The second shoot, as you will see, is on the lower end of the restaurant scale. By that I mean, it serves tacos in a plastic basket with red and white paper, ect.

I asked if they wanted to plate some dishes differently, but they wanted to photograph them exactly how they are served to the customers every single day, so that's what I did.

I have NOT submitted these photos in to the company yet, so there is still time to edit them, so please let me know if anything stands out to you good or bad. =-)



Thank You

1.





2.





3. 




4. 





5. 




6.


----------



## sscarmack (Sep 15, 2014)

#3 seems a tad underexposed on my monitor.

But damn does 1 and 2 make me hungry!!!!


----------



## Derrel (Sep 15, 2014)

Not too bad, but I would add some vignetting to contain the images, and bump up the saturation a tiny bit more, or reduce the brightness just a tiny bit. I really, really think you need to get the edges of these darker, like on #6...the tile floor is too bright! Same thing on #1 and #2...burn the edges down. No offense, but #2 is not a very strong composition, so I would find a different frame, or slightly different vantage point frame, and try and make something good from that.


----------



## Parker219 (Sep 15, 2014)

Now that I look at 3 a little closer, I think you are right about it being underexposed, let me fix that real quick...

Original 3- 





Edit on 3 -


----------



## Parker219 (Sep 15, 2014)

Good points Derrel, I did what you said on the edges of number 1, and I think it looks better.  No more blinding tile table!

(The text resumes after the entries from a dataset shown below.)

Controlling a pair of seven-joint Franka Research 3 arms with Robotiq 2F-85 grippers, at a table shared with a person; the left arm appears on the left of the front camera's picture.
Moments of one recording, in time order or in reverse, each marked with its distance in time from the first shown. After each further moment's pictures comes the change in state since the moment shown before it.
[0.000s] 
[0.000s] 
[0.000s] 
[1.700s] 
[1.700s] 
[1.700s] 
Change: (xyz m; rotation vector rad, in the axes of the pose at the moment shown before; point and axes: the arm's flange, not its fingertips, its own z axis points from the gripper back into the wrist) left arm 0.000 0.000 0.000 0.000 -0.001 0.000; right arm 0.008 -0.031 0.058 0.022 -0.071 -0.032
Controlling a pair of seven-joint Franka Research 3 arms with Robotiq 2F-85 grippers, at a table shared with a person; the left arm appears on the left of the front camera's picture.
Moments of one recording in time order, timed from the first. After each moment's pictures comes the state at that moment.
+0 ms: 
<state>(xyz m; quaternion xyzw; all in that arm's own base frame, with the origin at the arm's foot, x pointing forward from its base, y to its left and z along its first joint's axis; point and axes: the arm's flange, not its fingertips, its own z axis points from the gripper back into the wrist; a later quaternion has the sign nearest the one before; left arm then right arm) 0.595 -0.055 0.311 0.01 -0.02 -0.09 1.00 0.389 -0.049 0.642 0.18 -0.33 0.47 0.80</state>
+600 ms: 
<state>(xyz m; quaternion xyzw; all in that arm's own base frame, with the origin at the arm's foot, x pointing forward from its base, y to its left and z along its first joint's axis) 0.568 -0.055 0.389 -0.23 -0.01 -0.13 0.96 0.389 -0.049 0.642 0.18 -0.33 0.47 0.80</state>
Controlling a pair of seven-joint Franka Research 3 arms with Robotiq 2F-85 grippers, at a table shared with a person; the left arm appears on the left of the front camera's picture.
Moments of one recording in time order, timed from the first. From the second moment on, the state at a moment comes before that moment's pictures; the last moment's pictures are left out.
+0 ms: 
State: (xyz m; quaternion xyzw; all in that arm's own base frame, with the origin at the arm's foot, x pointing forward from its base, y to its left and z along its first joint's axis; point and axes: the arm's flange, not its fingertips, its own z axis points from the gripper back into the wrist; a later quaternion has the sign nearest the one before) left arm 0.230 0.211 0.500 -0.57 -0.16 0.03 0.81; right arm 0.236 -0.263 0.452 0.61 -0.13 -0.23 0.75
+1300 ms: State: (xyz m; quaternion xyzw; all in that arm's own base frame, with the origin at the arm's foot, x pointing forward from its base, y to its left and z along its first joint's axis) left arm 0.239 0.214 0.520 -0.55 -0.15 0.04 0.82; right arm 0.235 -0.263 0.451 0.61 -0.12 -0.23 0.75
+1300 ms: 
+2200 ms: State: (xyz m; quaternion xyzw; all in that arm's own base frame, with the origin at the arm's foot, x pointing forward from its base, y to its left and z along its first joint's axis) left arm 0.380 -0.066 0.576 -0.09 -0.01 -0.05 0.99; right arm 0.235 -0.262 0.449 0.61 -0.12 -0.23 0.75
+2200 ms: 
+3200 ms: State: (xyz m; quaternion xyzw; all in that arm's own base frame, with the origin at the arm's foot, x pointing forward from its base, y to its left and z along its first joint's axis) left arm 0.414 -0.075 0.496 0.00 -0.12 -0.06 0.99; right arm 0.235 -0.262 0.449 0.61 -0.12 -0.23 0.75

I also cleaned up the limes a little.


----------



## Derrel (Sep 15, 2014)

Yes, I like it better with a bit of vignetting applied. I think subtle vignetting really helps contain an image. On the shots of the dish that has the rice and the cheese covered whatever garnished with diced tomatoes, I might think about boosting the reds a bit, to make the tomatoes look a bit riper and more appealing.


----------



## Parker219 (Sep 15, 2014)

Done =-)

Thanks!


----------



## Wizard1500 (Sep 15, 2014)

Nicely done....


----------



## Designer (Sep 15, 2014)

Looks like a place here in my town.

The close-up does nothing for me.
The restaurant needs to have LOTS of people in it, along with the servers.  
The other three food shots look good to me.
I might try some different setups depending on what the owner wants to do with them.  The "just dishes" shots would be good for menus, etc, but for a print ad I might experiment with some soft drinks, paper napkins and flatware in the shot.


----------



## bianni (Sep 15, 2014)

Nicely done but please don't crop off small portions of the plates.


----------